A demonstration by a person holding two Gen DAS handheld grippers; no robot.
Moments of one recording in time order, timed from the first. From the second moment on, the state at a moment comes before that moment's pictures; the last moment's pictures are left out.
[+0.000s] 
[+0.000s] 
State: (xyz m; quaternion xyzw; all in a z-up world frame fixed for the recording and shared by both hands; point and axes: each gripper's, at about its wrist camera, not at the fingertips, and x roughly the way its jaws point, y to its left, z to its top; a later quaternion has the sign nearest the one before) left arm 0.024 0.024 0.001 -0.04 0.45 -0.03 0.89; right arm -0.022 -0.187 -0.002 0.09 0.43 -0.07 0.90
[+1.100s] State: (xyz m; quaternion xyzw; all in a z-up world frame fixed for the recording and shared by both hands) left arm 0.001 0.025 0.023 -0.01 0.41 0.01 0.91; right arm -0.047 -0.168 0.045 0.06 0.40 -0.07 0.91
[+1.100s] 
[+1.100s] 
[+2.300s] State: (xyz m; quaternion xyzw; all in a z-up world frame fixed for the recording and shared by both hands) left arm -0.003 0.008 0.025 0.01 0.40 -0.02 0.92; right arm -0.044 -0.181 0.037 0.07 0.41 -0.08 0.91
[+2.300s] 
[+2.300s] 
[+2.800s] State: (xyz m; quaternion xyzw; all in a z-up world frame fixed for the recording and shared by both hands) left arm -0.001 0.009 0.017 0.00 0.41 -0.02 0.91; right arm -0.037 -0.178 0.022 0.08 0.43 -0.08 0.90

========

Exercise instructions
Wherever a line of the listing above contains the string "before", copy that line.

Answer to this task
Moments of one recording in time order, timed from the first. From the second moment on, the state at a moment comes before that moment's pictures; the last moment's pictures are left out.
State: (xyz m; quaternion xyzw; all in a z-up world frame fixed for the recording and shared by both hands; point and axes: each gripper's, at about its wrist camera, not at the fingertips, and x roughly the way its jaws point, y to its left, z to its top; a later quaternion has the sign nearest the one before) left arm 0.024 0.024 0.001 -0.04 0.45 -0.03 0.89; right arm -0.022 -0.187 -0.002 0.09 0.43 -0.07 0.90

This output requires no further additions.